YOUR TASK: Print the data below exactly as it stands, and keep the pictures out.

DATASET EXTRACT:
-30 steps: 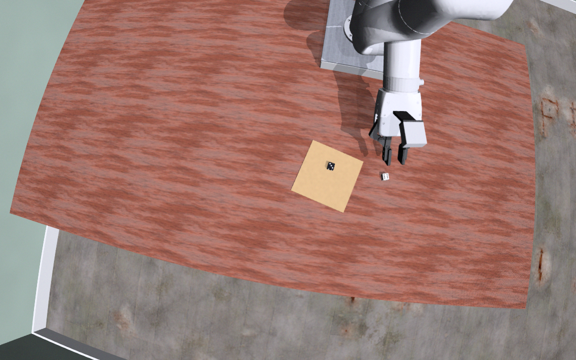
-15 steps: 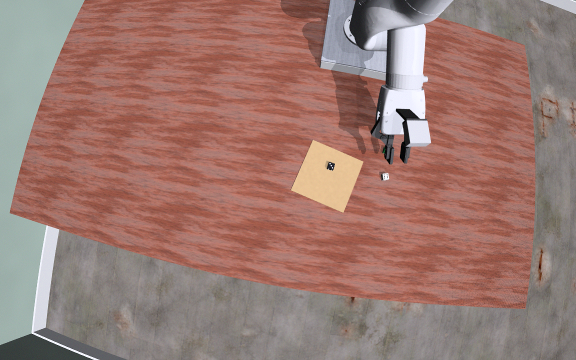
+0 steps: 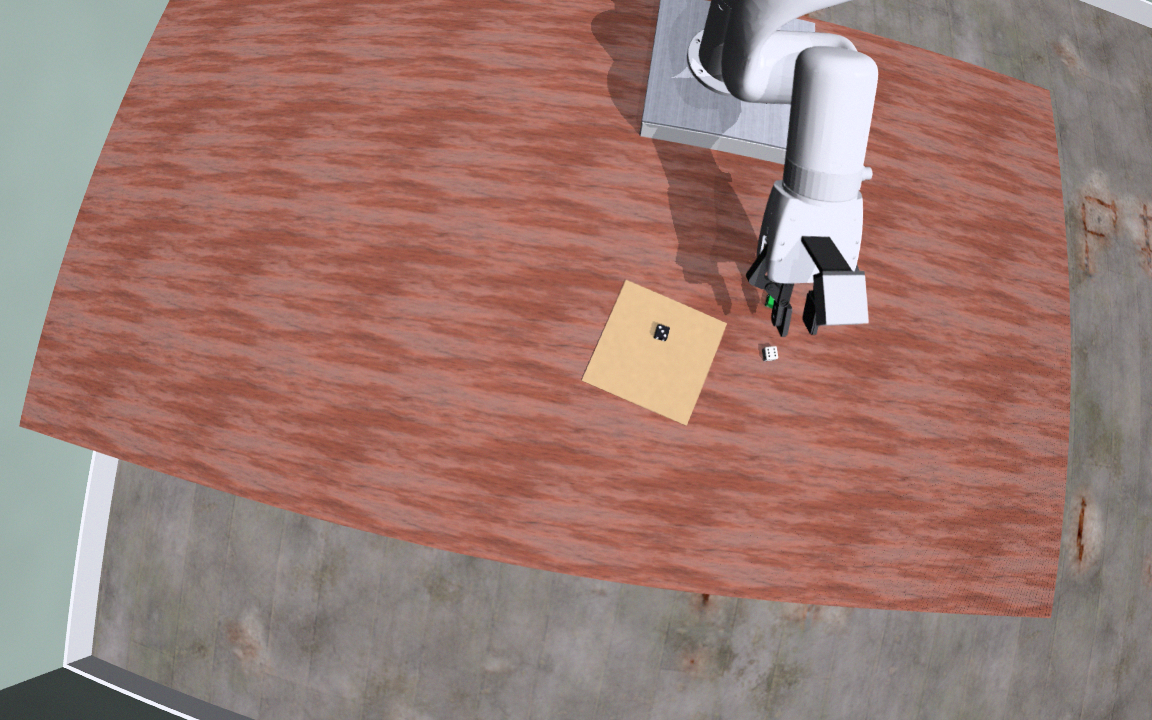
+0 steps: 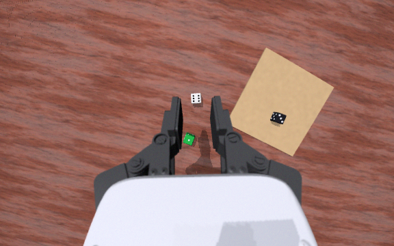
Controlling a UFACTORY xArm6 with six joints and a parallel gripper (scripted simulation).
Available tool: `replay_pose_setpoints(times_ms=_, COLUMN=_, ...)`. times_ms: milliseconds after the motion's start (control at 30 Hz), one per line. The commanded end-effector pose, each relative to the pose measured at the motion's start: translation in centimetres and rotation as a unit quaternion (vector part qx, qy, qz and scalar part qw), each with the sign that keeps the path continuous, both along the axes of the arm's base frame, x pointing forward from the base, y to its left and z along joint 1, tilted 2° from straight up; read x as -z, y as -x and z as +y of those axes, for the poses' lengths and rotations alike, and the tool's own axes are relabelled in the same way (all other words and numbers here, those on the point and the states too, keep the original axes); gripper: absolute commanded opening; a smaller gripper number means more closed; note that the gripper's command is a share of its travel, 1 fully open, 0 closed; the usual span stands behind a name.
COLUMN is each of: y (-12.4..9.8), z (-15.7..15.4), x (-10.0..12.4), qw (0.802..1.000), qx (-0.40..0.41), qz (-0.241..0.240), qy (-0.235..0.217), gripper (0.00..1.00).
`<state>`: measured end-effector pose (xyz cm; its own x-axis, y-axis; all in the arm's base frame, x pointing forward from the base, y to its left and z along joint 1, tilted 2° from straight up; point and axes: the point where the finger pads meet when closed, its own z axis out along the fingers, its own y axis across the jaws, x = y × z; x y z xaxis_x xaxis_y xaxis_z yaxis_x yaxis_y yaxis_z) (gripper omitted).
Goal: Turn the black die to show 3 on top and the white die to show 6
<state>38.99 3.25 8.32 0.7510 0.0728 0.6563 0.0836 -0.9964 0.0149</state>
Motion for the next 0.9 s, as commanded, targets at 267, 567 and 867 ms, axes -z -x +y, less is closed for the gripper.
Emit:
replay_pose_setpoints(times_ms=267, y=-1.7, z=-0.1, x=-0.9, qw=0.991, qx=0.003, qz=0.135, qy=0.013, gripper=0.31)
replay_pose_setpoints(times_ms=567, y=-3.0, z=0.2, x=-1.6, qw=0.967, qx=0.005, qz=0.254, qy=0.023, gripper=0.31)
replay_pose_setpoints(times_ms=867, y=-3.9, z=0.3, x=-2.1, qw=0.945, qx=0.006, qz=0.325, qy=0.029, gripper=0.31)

YOUR SOLUTION:
-30 steps: 
-15 steps: 
+0 steps: 
+0 steps: 
Controlling a UFACTORY xArm6 with six joints and a parallel gripper (scripted simulation).
Available tool: `replay_pose_setpoints(times_ms=_, COLUMN=_, ...)`. times_ms: milliseconds after the motion's start (control at 30 Hz), one per line. The commanded end-effector pose, each relative to the pose measured at the motion's start: translation in centimetres and rotation as a unit quaternion (vector part qx, qy, qz and scalar part qw), each with the sign that keeps the path continuous, both along the axes of the arm's base frame, x pointing forward from the base, y to its left and z along joint 1, tilted 2° from straight up; read x as -z, y as -x and z as +y of those axes, for the poses' lengths and rotations alike, and the tool's own axes are relabelled in the same way (all other words and numbers here, those on the point and the states too, keep the original axes); gripper: absolute commanded opening; a smaller gripper number means more closed; note that the gripper's command is a share of its travel, 1 fully open, 0 closed; the usual span stands behind a name.
COLUMN is each of: y (-12.4..9.8), z (-15.7..15.4), x (-10.0..12.4), qw (0.802..1.000), qx (-0.40..0.41), qz (-0.241..0.240), qy (-0.235..0.217), gripper (0.00..1.00).
`<state>`: measured end-effector pose (xyz cm; its own x-axis, y-axis; all in the arm's base frame, x pointing forward from the base, y to its left and z along joint 1, tilted 2° from straight up; point and axes: the point where the finger pads meet when closed, its own z axis out along the fingers, its own y axis across the jaws, x = y × z; x y z xaxis_x xaxis_y xaxis_z yaxis_x yaxis_y yaxis_z) (gripper omitted).
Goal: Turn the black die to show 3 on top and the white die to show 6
<state>38.99 3.25 8.32 0.7510 0.0728 0.6563 0.0836 -0.9964 0.0149</state>
Motion for the next 0.9 s, as commanded, targets at 267, 567 and 867 ms, axes -z -x +y, less is closed for the gripper.
Emit:
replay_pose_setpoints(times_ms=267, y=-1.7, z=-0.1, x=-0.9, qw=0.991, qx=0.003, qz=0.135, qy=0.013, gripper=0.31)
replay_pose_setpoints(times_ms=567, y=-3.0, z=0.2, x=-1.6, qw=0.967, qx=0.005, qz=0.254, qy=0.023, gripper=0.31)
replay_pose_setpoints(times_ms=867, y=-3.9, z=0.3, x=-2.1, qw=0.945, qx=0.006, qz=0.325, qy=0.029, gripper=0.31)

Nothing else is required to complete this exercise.